Results and Risk Management
Thanks to this view catcher, we now have a scheduled job searching daily for unused views which then triggers an alert to the data engineers to start the process of decommissioning them.
Over the past few weeks, we were able to delete over 3,000 assets.
Think about this number and how it can lead to outdated answers to leaders and contribute to AI hallucination. These are over 3,000 tables or views that haven't been used in a while. All these data assets might have old and obsolete metadata such as descriptions or even metrics that no one uses anymore. If I provide all these assets to AI, AI would not be able to discern what's good or bad, so if a pastor uses an AI solution to ask about a data point we might have in store, AI might answer with one of the 3,000 bad data points that no one uses anymore. That's why this is a reason to celebrate and that's why if you are also pursuing an AI-ready database, you also need to find ways to identify the lifecycle of the assets of your data warehouse as well.

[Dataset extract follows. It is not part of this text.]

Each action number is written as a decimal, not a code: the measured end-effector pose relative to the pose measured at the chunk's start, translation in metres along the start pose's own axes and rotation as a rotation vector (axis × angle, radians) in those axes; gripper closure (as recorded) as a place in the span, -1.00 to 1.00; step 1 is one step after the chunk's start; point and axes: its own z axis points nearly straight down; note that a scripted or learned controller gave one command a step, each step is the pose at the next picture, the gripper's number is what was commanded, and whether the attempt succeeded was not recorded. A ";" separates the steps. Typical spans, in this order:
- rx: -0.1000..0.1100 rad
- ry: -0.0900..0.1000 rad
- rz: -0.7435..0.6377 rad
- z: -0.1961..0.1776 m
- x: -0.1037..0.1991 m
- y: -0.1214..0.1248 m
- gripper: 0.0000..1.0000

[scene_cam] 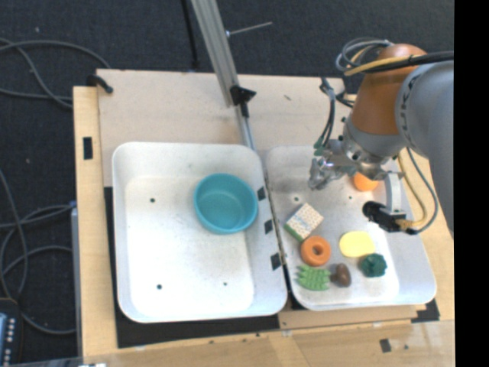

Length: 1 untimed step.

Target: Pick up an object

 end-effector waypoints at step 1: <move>0.000 0.000 -0.003 -0.040 -0.001 0.002 1.00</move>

We definitely broke some things in the process, don’t be surprised if you break some things on your end as well. Every time we're about to delete an object from our data warehouse, we move these objects to what we call a "dumpster dataset" within BigQuery. This dumpster has an expiration period of 30 days. Yup, all tables or views moved to this dataset auto-delete in 30 days, but this is enough time for the "scream test" to notify us (if we move an asset and it breaks something important, someone or something will scream, hence "scream test").
Next Steps
This is definitely a lot of work, but this is taking us much closer to an AI-ready data warehouse where only relevant data is stored so that our users, either pastors or data analysts, can ask questions about our data without all the noise from unused or outdated data.
This is just step one from our strategy to building an AI-ready and self-service-ready data warehouse. Our next step is expanding test coverage and following the "document-first" approach when building data assets. Let's unpack these other steps in the coming weeks.